Toby Murray, Pengbo Yan, Gidon Ernst

Memory-safety issues and information leakage are known to be depressingly common. We consider the compositional static detection of these kinds of vulnerabilities in first-order C-like programs. Indeed the latter are relational hyper-safety violations, comparing pairs of program executions, making them more challenging to detect than the former, which require reasoning only over individual executions. Existing symbolic leakage detection methods treat only non-interactive programs, avoiding the challenges of nondeterminism. Also, being whole-program analyses they cannot be applied one-function-at-a-time, thereby ruling out incremental analysis. We remedy these shortcomings by presenting Insecurity Separation Logic (InsecSL), an under-approximate relational program logic for soundly detecting information leakage and memory-safety issues in interactive programs. Importantly, InsecSL reasons about pairs of executions, and so is relational, but purposefully resembles the non-relational Incorrectness Separation Logic (ISL) that is already automated in the Infer tool. We show how InsecSL can be automated by bi-abduction based symbolic execution, and we evaluate two implementations of this idea (one based on Infer) on various case-studies.

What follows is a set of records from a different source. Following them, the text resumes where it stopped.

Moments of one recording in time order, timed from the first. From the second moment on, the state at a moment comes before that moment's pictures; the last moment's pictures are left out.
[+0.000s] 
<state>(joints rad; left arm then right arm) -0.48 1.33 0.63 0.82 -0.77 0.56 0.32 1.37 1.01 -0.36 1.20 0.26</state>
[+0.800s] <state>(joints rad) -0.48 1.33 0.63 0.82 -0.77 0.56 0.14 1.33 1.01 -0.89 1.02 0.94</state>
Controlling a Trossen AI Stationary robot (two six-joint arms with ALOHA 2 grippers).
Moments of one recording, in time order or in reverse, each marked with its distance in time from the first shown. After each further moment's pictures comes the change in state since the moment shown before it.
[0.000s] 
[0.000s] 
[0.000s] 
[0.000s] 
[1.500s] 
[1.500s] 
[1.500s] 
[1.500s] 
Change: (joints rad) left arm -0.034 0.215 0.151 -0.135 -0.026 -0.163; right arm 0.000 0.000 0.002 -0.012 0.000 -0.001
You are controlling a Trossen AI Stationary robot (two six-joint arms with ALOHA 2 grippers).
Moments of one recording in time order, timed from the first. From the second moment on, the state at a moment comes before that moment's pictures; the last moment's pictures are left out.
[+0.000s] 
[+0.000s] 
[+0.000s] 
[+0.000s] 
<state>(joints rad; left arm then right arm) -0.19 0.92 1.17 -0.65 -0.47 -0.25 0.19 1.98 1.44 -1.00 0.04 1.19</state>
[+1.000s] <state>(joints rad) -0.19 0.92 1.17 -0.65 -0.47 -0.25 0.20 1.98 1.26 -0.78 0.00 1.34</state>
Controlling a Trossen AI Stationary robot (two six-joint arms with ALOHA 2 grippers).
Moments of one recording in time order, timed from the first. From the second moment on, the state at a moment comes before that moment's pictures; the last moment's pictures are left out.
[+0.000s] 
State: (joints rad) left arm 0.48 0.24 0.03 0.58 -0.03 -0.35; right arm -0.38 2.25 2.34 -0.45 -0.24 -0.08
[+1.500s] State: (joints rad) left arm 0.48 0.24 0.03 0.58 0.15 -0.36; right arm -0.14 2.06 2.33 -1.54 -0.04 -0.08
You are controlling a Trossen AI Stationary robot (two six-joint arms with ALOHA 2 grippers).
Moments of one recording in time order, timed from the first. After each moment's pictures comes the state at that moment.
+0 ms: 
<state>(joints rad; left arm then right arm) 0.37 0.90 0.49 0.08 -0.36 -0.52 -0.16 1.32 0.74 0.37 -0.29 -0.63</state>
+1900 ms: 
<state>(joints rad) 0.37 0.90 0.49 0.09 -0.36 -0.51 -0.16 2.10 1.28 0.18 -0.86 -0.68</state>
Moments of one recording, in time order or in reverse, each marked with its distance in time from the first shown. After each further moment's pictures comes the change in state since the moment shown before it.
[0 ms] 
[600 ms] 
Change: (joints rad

Dongge Liu, Gidon Ernst, Toby Murray et al.

Concolic execution and fuzzing are two complementary coverage-based testing techniques. How to achieve the best of both remains an open challenge. To address this research problem, we propose and evaluate Legion. Legion re-engineers the Monte Carlo tree search (MCTS) framework from the AI literature to treat automated test generation as a problem of sequential decision-making under uncertainty. Its best-first search strategy provides a principled way to learn the most promising program states to investigate at each search iteration, based on observed rewards from previous iterations. Legion incorporates a form of directed fuzzing that we call approximate path-preserving fuzzing (APPFuzzing) to investigate program states selected by MCTS. APPFuzzing serves as the Monte Carlo simulation technique and is implemented by extending prior work on constrained sampling. We evaluate Legion against competitors on 2531 benchmarks from the coverage category of Test-Comp 2020, as well as measuring its sensitivity to hyperparameters, demonstrating its effectiveness on a wide variety of input programs.